Exercise requirements: Please reproduce the lines of the records below from the one holding "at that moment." through the one holding "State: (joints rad", inclusive, skipping all pictures.

Records to use:
Segment Open

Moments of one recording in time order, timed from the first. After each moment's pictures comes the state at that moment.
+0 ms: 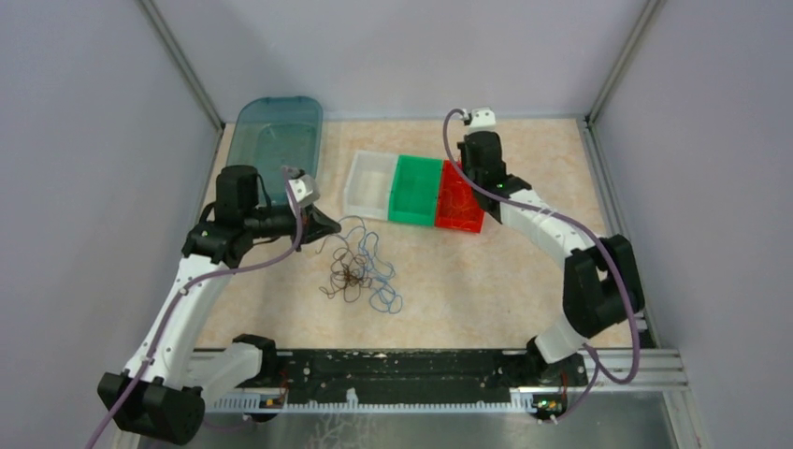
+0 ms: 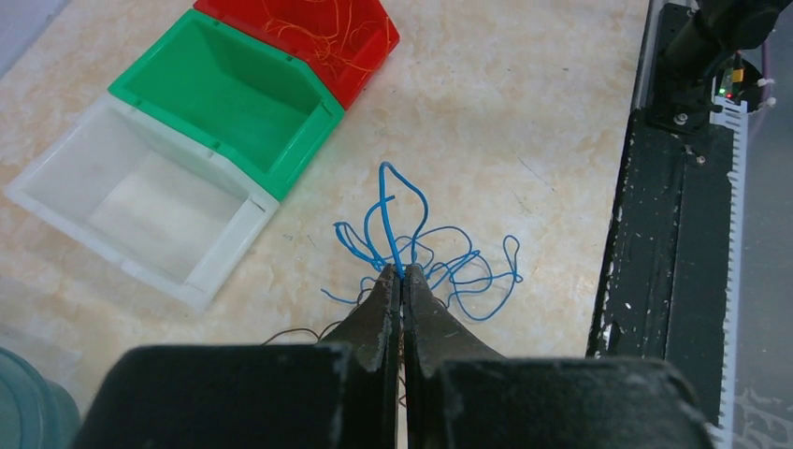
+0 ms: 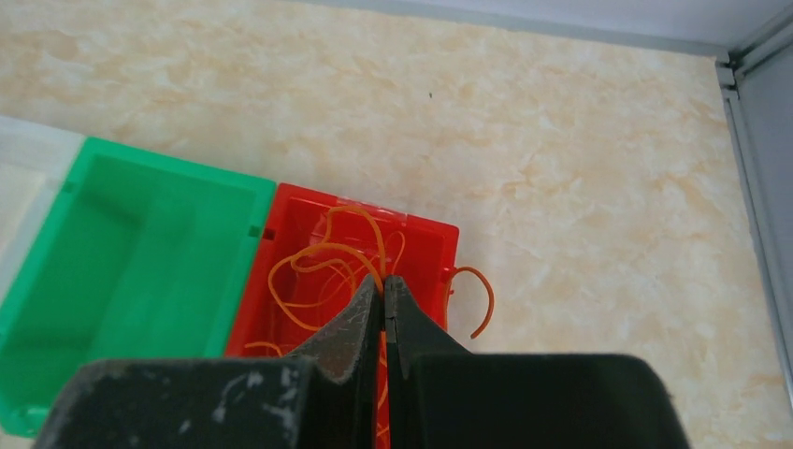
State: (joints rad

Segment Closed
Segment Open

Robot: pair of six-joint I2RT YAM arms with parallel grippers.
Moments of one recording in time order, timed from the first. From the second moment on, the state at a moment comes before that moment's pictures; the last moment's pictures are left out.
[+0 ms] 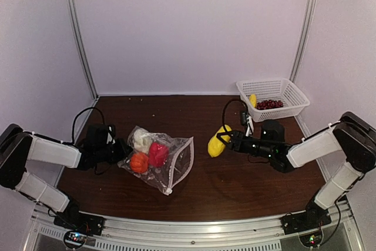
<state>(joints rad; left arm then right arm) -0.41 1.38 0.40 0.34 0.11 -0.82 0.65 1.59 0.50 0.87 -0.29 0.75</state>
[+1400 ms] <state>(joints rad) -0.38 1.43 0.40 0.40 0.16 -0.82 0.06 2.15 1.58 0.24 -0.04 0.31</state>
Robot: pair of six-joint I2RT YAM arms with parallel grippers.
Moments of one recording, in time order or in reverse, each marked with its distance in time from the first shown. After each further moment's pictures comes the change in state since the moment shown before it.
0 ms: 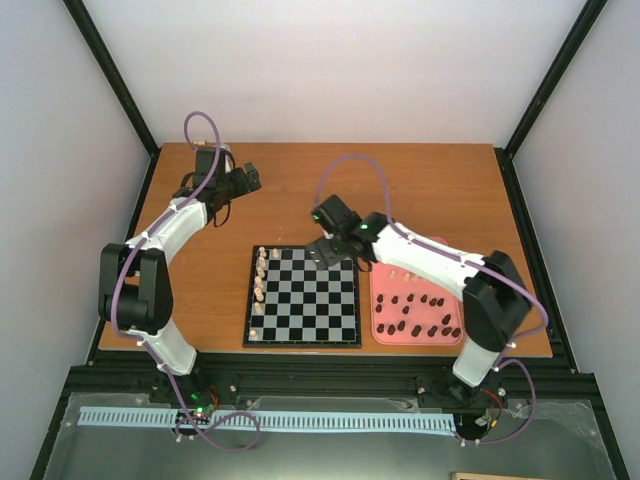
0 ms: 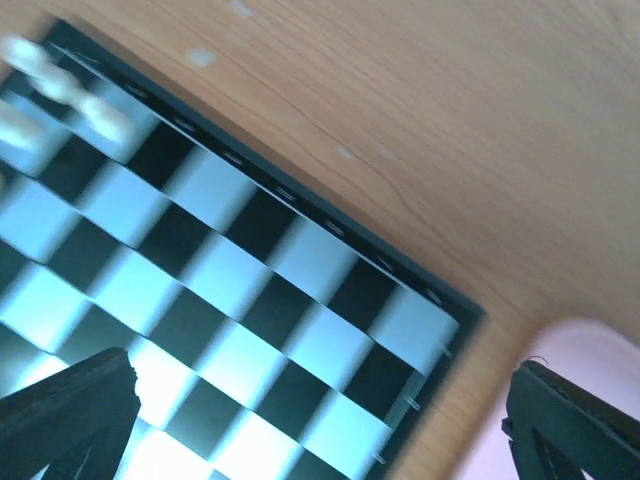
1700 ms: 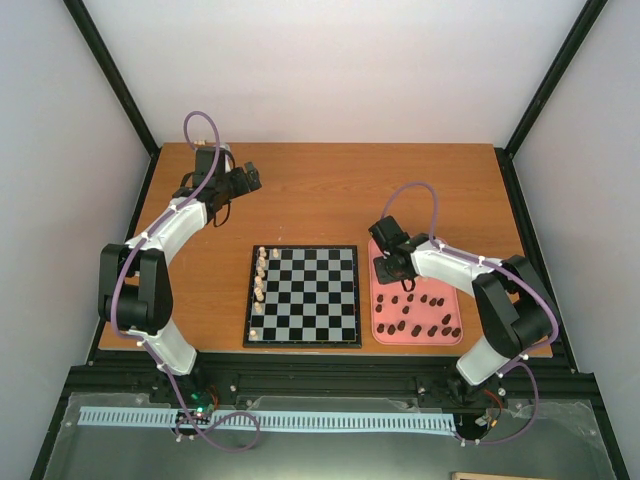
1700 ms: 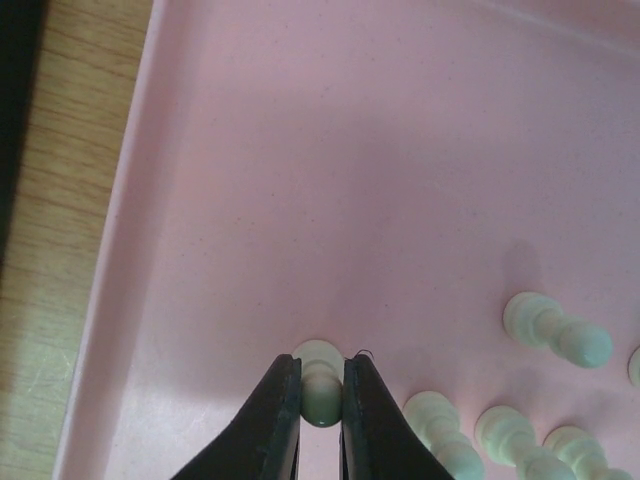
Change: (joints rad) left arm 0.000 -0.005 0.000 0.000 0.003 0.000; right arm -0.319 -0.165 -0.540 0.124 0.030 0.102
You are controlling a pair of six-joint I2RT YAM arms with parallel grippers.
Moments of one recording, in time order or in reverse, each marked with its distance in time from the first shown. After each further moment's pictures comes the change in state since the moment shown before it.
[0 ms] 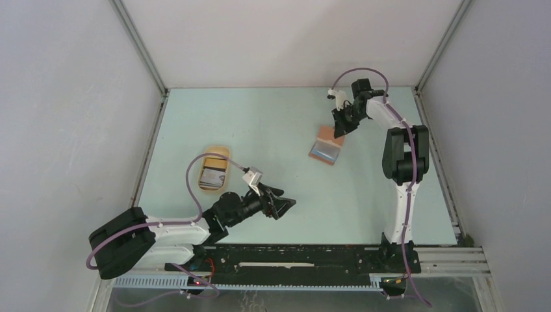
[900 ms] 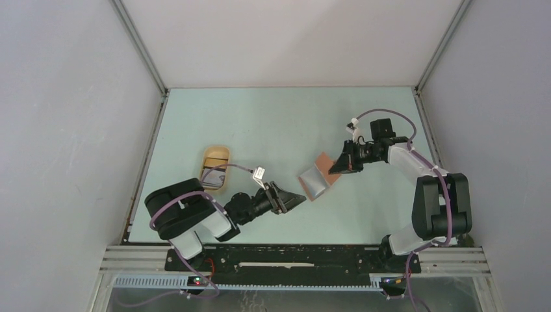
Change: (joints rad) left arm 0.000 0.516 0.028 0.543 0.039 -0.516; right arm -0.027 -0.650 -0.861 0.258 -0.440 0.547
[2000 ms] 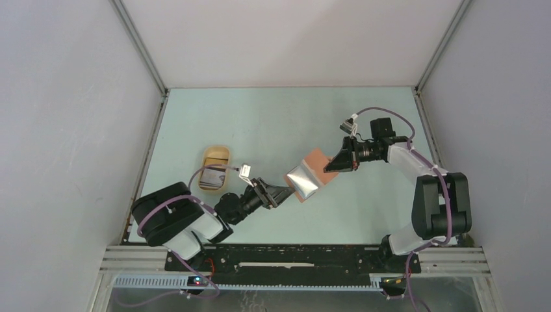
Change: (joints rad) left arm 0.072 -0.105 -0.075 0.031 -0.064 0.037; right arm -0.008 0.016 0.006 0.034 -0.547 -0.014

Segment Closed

Response to the exercise:
Moments of one recording in time order, timed from the first. After each moment's pictures comes the state at that moment.
+0 ms: 
+0 ms: 
+0 ms: 
State: (joints rad

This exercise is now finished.